The first was that I needed another beer[1].

The second was that here was a guy who just became famous on some level and was already complaining about a scenario that may not ever occur because the band might have a slew of success, or years later they would be lucky to be booked at all and would be playing that one song over and over again at fairs.  For what it’s worth, they played “Going Right Out of My Head” in their encore and let someone from the crowd sing the chorus. 

Now this might have been just part of the early 1990’s alt rock ethos where if they weren’t complaining they weren’t living, but how many times have these musicians seen who came before them and how quickly they could be labeled for just one song?   Chandler did, and he had a damned good career after, but guaranteed that everyone who went to one of his concert’s thought was waiting for him to play “Duke of Earl” and if he didn’t the show was a failure in their eyes.

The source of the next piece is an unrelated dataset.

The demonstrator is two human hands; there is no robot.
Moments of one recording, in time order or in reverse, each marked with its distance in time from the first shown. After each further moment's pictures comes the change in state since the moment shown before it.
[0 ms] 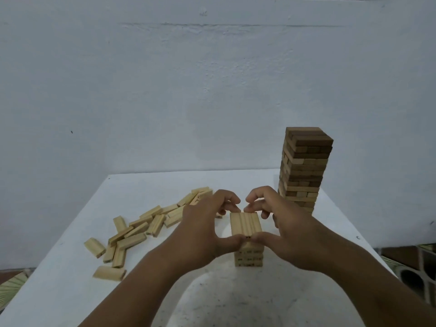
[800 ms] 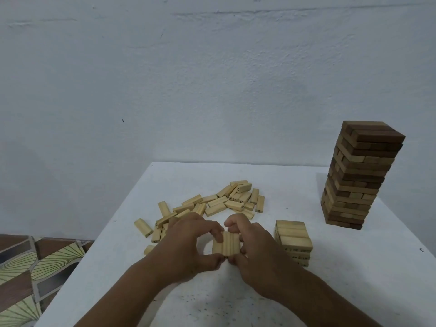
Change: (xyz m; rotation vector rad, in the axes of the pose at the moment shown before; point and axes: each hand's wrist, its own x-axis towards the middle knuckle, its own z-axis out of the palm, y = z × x) left_hand -0.065 -0.081 -0.037 0.225 -0.008 -0.062; right_hand 0.023 -0.055 0.110 0.129 -0.078 -0.040
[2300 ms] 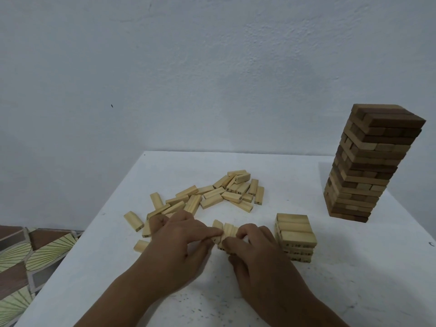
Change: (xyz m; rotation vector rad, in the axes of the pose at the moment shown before) left_hand -0.010 -0.011 0.018 -0.034 0.162 0.055; right_hand -0.013 0.025 0.029 -0.304 0.224 -0.186
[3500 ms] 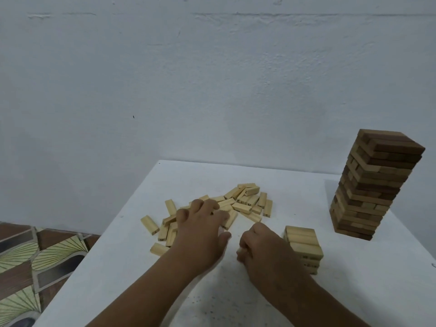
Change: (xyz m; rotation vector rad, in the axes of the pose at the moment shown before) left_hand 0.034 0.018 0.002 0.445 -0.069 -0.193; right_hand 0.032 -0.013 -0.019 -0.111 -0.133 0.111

Still, for something so associated with Chandler, I remember it more for when Cliff Claven sang it (backed up by Norm Peterson, Frasier Crane and Sam Malone) when they “crashed” a slumber party to try to cheer up Carla Tortelli, who learned she was about to become a grandmother. 

If you care, it didn’t work and it took Claven ripping his pants to snap Carla out of her funk.

Why the hell do I remember this?

Other Notable Songs that charted but did not go to number one in this time period: February 17, 1963 – March 9, 1962.

2/24/62: The Wanderer by Dion & The Belmonts went to #2.

2/24/62: What’s So Good About Saying Goodbye by Smokey & The Miracles went to #35 but hit #16 on the R&B Charts.

2/24/62: Lost Someone by James Brown only went to #48 but it hit #2 on the R&B Chart.

[1] You may have already deduced that I think that a lot.